DIRECTIONS ::
Repeat each record word for word.

• • • •

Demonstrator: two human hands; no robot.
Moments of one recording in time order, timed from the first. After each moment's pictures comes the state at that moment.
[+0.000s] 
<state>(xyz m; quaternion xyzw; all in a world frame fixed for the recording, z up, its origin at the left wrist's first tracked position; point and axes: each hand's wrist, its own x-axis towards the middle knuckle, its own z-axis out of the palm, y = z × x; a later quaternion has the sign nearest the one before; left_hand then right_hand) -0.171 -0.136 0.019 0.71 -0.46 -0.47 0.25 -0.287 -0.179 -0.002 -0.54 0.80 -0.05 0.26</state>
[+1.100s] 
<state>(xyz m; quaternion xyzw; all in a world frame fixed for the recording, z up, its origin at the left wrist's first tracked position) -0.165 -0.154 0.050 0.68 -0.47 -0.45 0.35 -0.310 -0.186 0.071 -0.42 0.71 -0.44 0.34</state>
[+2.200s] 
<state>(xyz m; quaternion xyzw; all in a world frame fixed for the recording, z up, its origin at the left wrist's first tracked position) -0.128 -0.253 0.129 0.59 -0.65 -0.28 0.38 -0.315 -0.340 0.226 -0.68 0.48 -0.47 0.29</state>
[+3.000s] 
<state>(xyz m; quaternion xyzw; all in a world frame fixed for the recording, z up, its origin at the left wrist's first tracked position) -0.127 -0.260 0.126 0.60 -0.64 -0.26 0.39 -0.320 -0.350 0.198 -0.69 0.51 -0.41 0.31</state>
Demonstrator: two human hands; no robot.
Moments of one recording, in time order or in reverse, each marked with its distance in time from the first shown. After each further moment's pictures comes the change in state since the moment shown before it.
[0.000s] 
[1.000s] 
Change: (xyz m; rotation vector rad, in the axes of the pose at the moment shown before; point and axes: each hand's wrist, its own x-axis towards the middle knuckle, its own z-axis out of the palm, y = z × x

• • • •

THE ANSWER ::
Demonstrator: two human hands; no robot.
Moments of one recording in time order, timed from the first. After each moment's pictures comes the state at that moment.
[+0.000s] 
<state>(xyz m; quaternion xyzw; all in a world frame fixed for the recording, z up, its origin at the left wrist's first tracked position; point and axes: each hand's wrist, its own x-axis towards the middle knuckle, its own z-axis out of the palm, y = z × x; a later quaternion has the sign nearest the one before; left_hand then right_hand) -0.171 -0.136 0.019 0.71 -0.46 -0.47 0.25 -0.287 -0.179 -0.002 -0.54 0.80 -0.05 0.26</state>
[+1.100s] 
<state>(xyz m; quaternion xyzw; all in a world frame fixed for the recording, z up, its origin at the left wrist's first tracked position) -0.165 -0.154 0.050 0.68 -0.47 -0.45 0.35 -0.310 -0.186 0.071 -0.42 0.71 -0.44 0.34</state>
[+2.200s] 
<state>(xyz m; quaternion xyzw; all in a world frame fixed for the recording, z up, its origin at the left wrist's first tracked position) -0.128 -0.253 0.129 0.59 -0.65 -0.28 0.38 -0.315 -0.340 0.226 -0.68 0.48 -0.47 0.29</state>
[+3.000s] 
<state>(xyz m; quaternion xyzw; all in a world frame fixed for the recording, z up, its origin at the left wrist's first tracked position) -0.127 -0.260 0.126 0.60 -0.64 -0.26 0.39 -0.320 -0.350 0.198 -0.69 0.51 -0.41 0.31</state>
Demonstrator: two human hands; no robot.
Moments of one recording, in time order or in reverse, each marked with its distance in time from the first shown. After each further moment's pictures comes the change in state since the moment shown before it.
[0.000s] 
[1.000s] 
Change: (xyz m; rotation vector rad, in the axes of the pose at the moment shown before; point and axes: each hand's wrist, its own x-axis towards the middle knuckle, its own z-axis out of the palm, y = z × x

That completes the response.